## Exercise requirements
Skip the images and return the records below exactly.

# # # # # # #

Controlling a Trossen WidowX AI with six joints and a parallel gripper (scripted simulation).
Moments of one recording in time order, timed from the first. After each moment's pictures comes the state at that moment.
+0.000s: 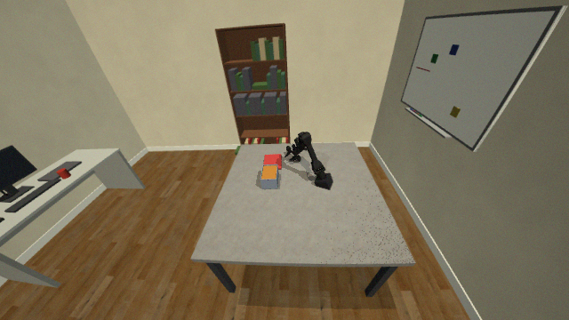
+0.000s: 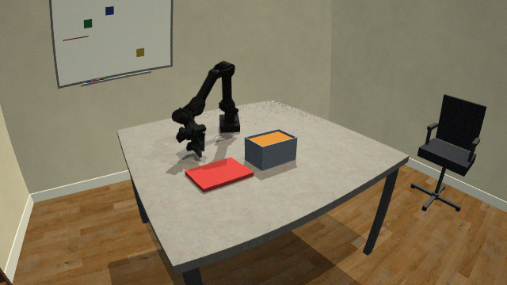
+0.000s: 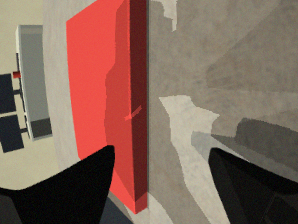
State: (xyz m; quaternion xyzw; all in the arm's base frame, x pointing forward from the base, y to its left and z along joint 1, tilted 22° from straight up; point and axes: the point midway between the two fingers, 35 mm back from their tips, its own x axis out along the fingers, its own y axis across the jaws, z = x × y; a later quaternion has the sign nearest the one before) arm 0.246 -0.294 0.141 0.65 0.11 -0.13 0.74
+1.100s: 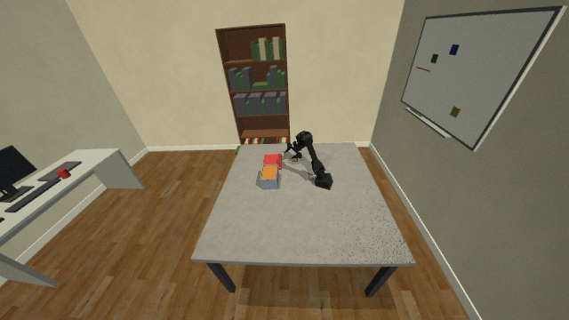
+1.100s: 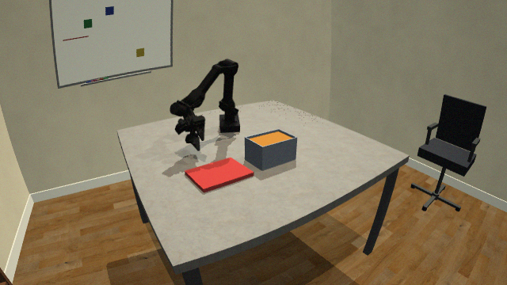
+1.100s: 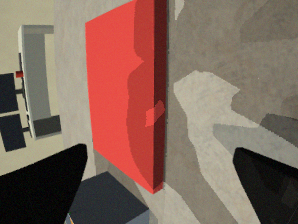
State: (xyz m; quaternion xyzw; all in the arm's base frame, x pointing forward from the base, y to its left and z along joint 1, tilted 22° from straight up) arm 0.223 -0.287 0.171 0.65 0.11 -0.13 0.74
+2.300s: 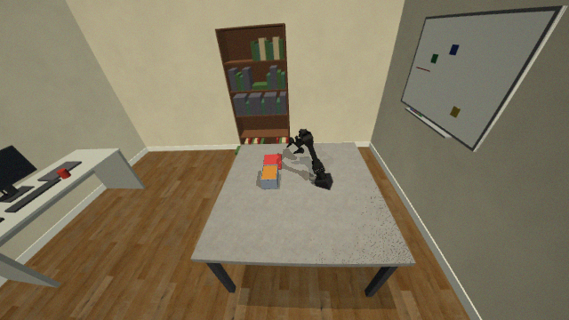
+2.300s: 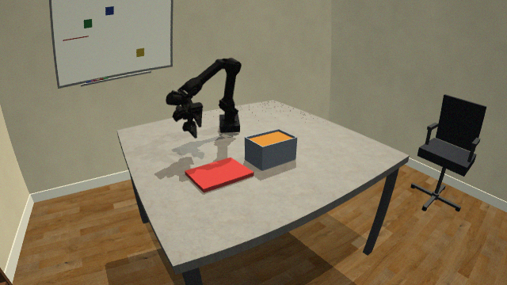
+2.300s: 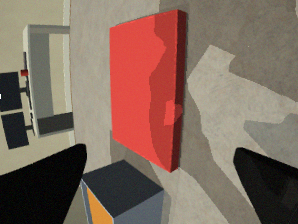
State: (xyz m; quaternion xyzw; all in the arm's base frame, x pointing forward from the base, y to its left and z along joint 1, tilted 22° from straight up) arm 0.185 -0.281 0.216 0.64 0.11 -0.13 0.75
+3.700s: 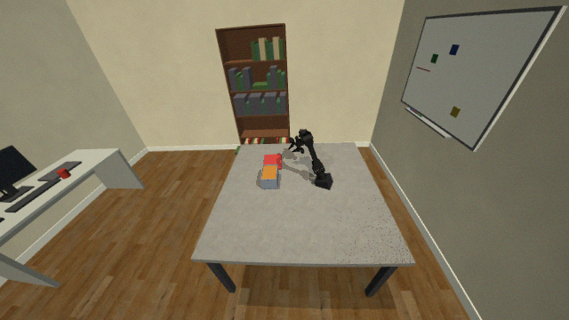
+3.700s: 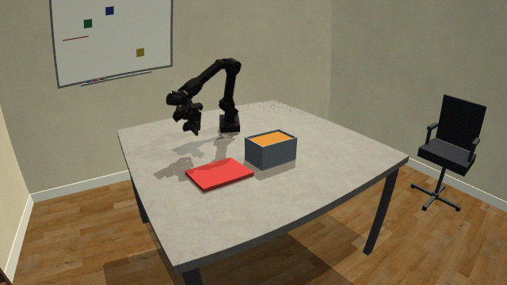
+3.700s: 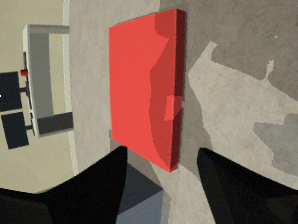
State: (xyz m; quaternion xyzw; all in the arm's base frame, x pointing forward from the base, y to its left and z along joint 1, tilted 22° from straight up) arm 0.185 -0.281 0.214 0.64 0.11 -0.13 0.75
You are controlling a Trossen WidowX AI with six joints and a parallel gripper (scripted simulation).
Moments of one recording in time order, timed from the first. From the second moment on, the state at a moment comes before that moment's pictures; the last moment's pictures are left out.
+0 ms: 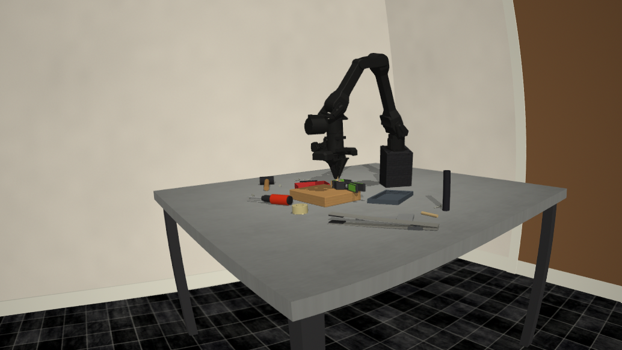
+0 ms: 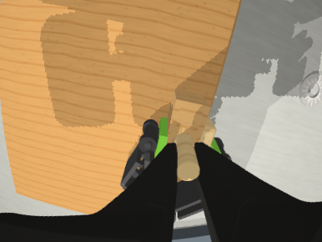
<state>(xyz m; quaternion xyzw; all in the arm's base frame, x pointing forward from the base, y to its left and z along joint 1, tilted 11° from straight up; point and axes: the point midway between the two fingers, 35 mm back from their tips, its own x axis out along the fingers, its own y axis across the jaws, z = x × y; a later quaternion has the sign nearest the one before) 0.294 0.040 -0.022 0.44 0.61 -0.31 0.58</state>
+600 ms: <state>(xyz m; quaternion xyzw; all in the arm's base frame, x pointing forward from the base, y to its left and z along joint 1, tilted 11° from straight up) 0.294 0.040 -0.021 0.58 0.51 -0.45 0.45</state>
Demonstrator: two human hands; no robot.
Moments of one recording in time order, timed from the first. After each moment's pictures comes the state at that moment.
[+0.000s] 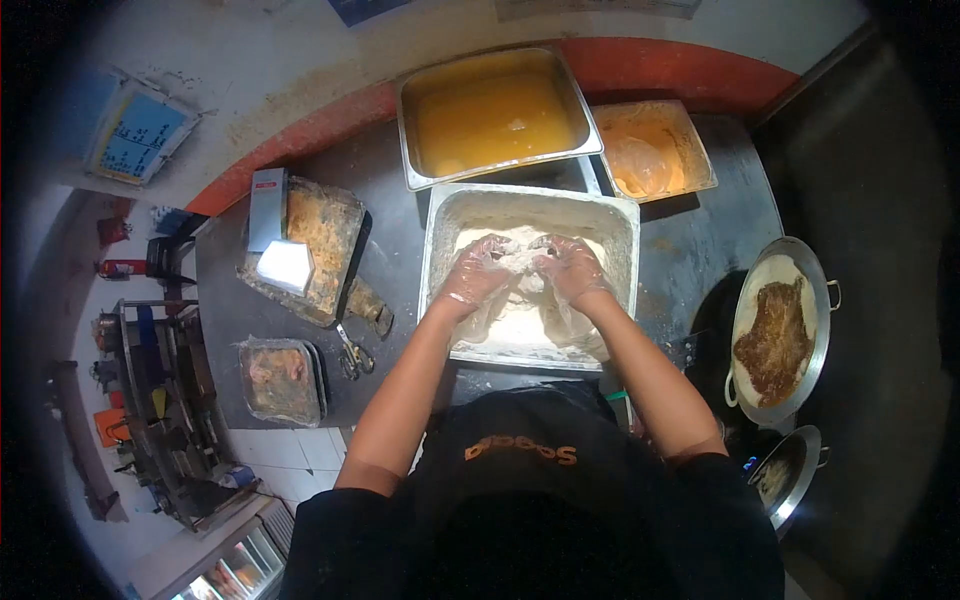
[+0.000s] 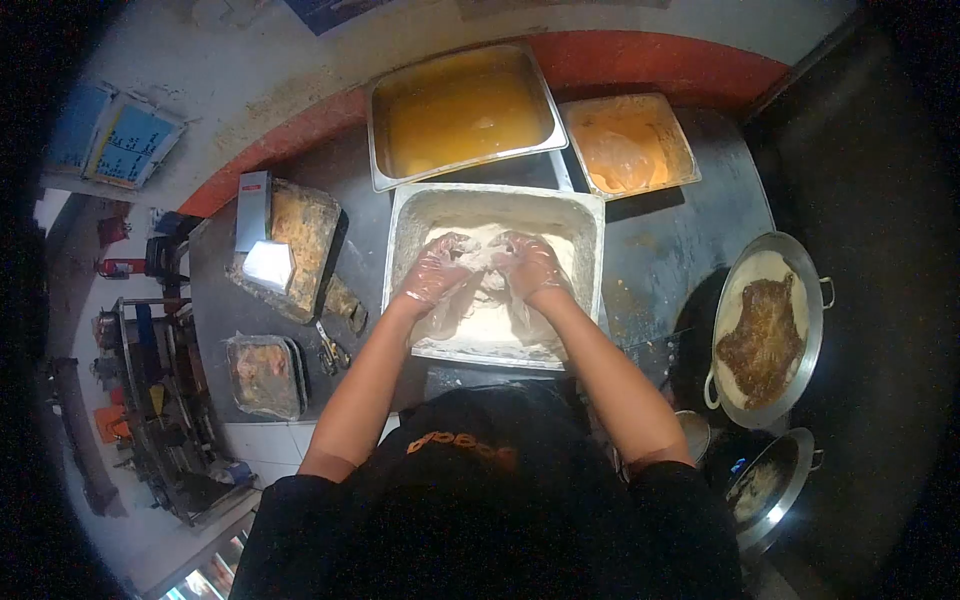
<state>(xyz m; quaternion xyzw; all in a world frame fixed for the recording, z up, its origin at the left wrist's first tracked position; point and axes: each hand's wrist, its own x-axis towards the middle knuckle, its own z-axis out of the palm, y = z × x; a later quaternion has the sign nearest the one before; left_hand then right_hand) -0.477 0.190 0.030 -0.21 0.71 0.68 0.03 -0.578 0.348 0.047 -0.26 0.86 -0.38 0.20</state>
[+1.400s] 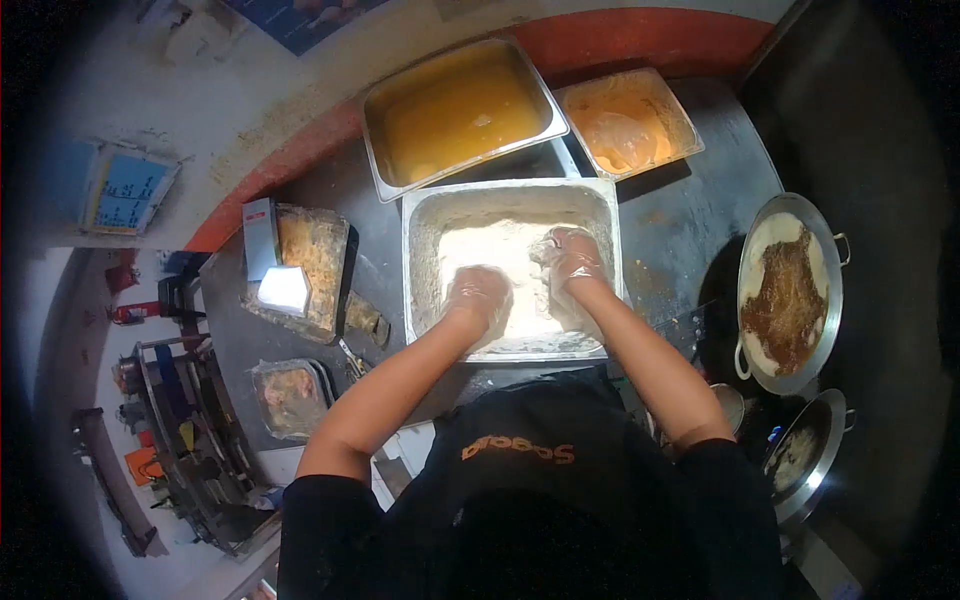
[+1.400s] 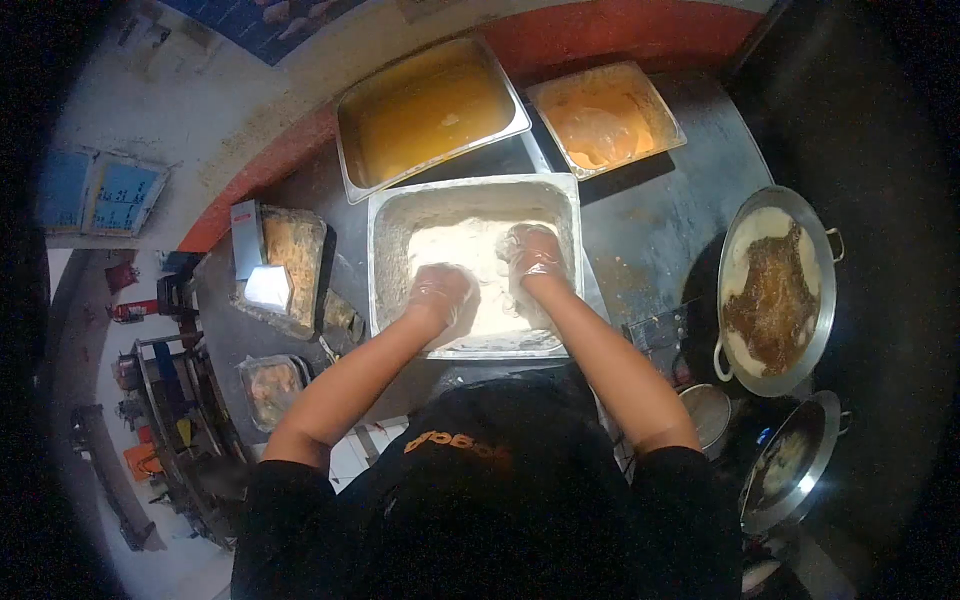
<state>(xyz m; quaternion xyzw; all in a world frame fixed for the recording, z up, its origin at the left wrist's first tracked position) -0.485 0.228 0.012 0.02 0.98 -0.01 0.19 -0.600 0.371 -0.010 -0.21 0.93 -0.25 0.17</state>
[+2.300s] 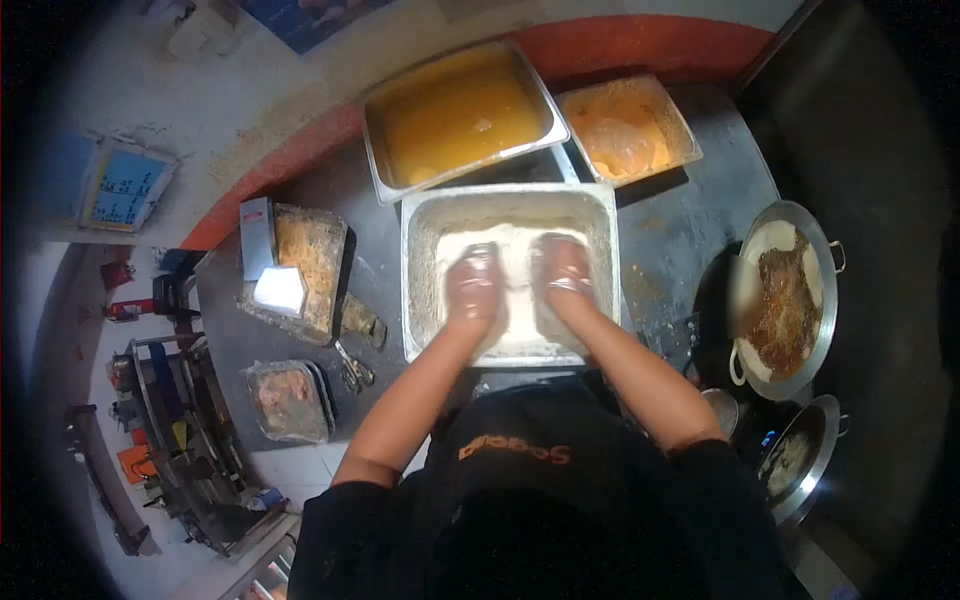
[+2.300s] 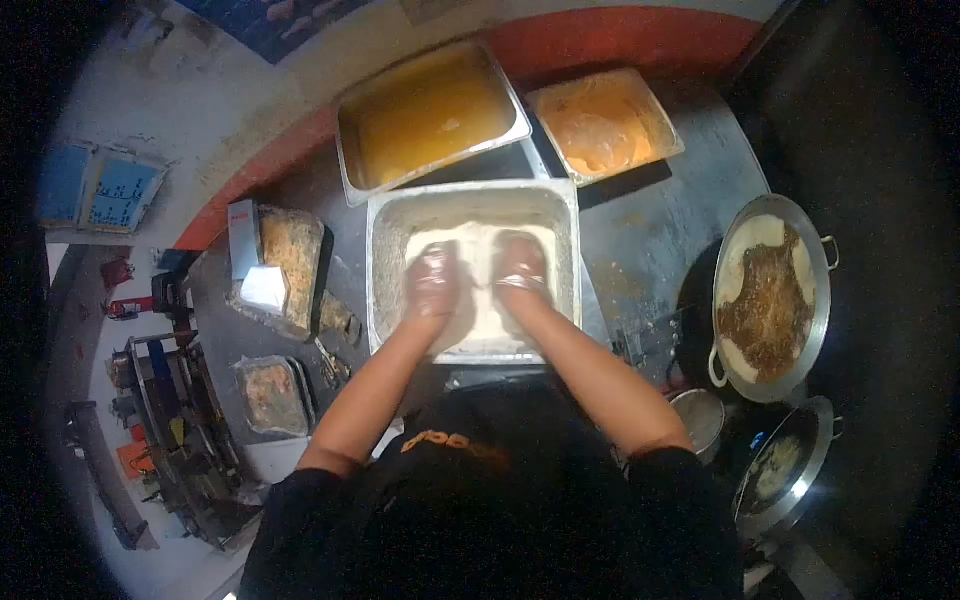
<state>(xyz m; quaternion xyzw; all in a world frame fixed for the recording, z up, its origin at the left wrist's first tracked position) -0.488 0.236 0.022 -0.25 0.82 0.50 -0.07 -0.571 0.351 -0.020 -0.10 0.91 -0.38 0.14</state>
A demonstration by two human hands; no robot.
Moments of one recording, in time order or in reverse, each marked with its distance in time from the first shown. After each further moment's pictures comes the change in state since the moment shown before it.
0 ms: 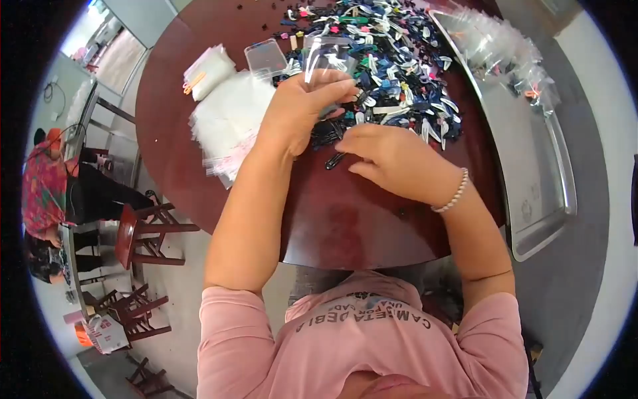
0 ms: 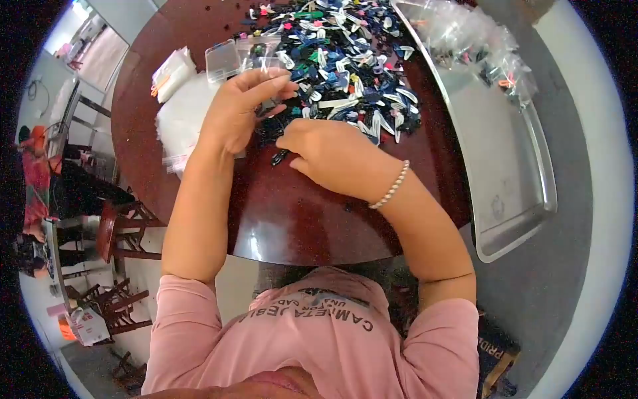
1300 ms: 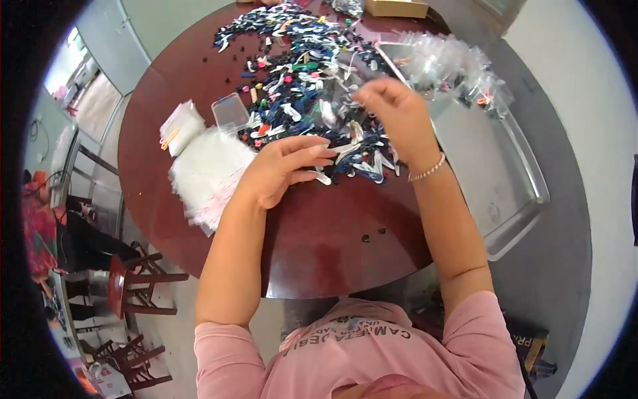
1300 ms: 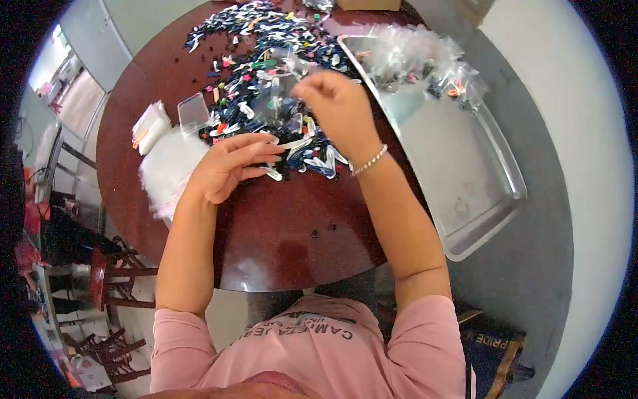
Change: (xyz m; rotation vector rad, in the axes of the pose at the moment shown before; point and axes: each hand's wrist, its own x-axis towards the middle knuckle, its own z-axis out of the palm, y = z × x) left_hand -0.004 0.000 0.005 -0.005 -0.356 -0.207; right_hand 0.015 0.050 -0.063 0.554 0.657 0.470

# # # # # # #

## Problem solution
Controlling a Trossen WidowX AI with six joints and a parallel gripper (scripted simulation).
Moments of one recording in time order, timed from the first. After each moment's pictures comes the state at that moment.
+0.000s: 
+0.000s: 
+0.000s: 
State: (xyz m; quaternion xyzw; all in the arm's base frame, x pointing forward from the base, y to its left and z along joint 1, tilted 22° from straight up; point and axes: the point midway between the two fingers, 35 mm back from their tips, its own x axis out along the fingers, its own y axis across the jaws, z = x × y; a later quaternion has the sign nearest the one before) arm 0.246 -0.294 0.141 0.65 0.11 -0.13 0.74
+1.100s: 
+1.100s: 
+1.100s: 
State: (xyz m; quaternion xyzw; all in the arm's base frame, x pointing forward from the base, y to its left and z along joint 1, tilted 22° from straight up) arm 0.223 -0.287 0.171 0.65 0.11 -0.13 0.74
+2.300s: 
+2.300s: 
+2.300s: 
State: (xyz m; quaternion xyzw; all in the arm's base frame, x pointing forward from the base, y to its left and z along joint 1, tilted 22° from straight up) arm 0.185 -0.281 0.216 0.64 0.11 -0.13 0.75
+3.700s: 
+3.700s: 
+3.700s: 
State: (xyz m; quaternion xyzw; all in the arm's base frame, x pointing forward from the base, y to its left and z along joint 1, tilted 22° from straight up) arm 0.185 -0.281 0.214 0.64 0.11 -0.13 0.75
You are controlling a Trossen WidowX AI with six joints and a parallel gripper (scripted simulation).
Moments of one recording in time order, timed from the first. From the second moment on, the state at a moment comes before that moment's pictures; the last moment's pictures are left out.
+0 ms: 
+0 ms: 
<state>(xyz m; quaternion xyzw; all in the arm's base frame, x pointing forward from the base, y to its left and z along joint 1, tilted 11° from straight up; point and axes: the point midway between the two fingers, 35 mm back from their tips, its own x axis out along the fingers, its own y axis across the jaws, z = x × y; a later quaternion has the sign nearest the one before) 0.294 0.040 -0.022 0.44 0.61 -0.31 0.58</state>
+600 ms: <state>(xyz m; quaternion xyzw; all in the arm's base frame, x pointing forward from the base, y to its left and z along joint 1, tilted 11° from straight up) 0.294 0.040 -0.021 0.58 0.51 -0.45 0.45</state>
Demonstrator: two human hands; no robot.
Moments of one recording in time order, timed from the first. After each moment's pictures comes the state at that moment.
[+0.000s] 
[+0.000s] 
<state>(xyz m; quaternion xyzw; all in a world frame fixed for the recording, z up, its origin at the left wrist's first tracked position; point and axes: each hand's wrist, its own x-axis towards the middle knuckle, its own z-axis out of the palm, y = z × x; a later quaternion has the sign nearest the one before; left_hand then right_hand) -0.477 0.190 0.030 -0.21 0.71 0.68 0.03 -0.578 0.348 0.047 -0.26 0.86 -0.38 0.20</state>
[+1.400s] 
[+1.400s] 
<state>(xyz m; quaternion xyzw; all in a world frame fixed for the recording, z up, its origin at the left wrist's first tracked position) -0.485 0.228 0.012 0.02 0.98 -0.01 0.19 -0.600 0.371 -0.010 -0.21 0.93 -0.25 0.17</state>
[+2.300s] 
[+2.300s] 
<state>(xyz m; quaternion xyzw; all in a world frame fixed for the recording, z up, its origin at the left wrist's first tracked position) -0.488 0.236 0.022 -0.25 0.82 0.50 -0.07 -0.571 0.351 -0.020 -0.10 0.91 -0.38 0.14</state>
A demonstration by two human hands; no robot.
Moments of one recording, in time order or in reverse, each marked with its distance in time from the first shown. After each further moment's pictures comes the change in state since the moment shown before it.
0 ms: 
0 ms: 
1300 ms: 
1300 ms: 
Change: (xyz m; rotation vector rad, in the axes of the pose at the moment shown before; point and axes: each hand's wrist, its own x-axis towards the middle knuckle, its own z-axis out of the palm, y = z × x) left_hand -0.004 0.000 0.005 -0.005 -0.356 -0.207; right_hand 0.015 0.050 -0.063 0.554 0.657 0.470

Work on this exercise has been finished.